▶ [Your assignment]: Could you retype every line below exactly, omitting the images?

▶ [Provided material]:
_ _ _ _ _ _ _

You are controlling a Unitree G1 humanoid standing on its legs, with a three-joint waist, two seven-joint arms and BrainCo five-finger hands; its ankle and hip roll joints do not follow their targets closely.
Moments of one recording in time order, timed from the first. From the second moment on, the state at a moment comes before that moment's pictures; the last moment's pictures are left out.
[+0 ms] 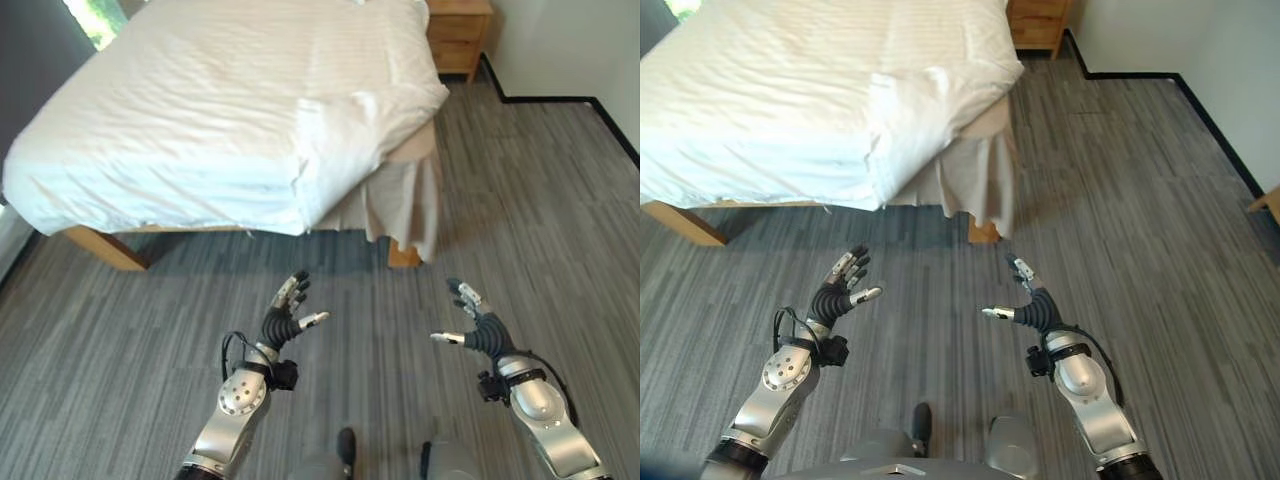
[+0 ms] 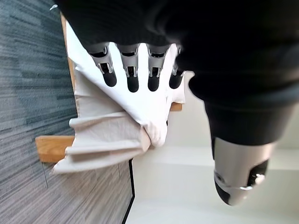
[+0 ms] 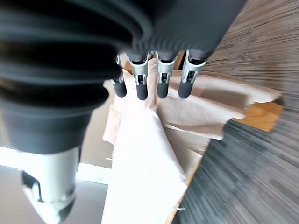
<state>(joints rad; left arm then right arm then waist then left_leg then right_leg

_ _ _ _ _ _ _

▶ [Exercise response]:
You are controlling a Unitree G1 humanoid standing on its legs, with a three-joint waist, two seven-joint arms and BrainCo five-finger hands; its ankle and hip roll joints do not follow their targets closely.
Moments of one recording in time order, timed from the first. From the second moment on, the state at a moment comes before that moment's pictures; the last moment's pictures are left out.
[+0 ms] 
[+0 ms] 
[+0 ms] 
<state>(joints rad; left arm then right arm then waist then left_leg then right_leg

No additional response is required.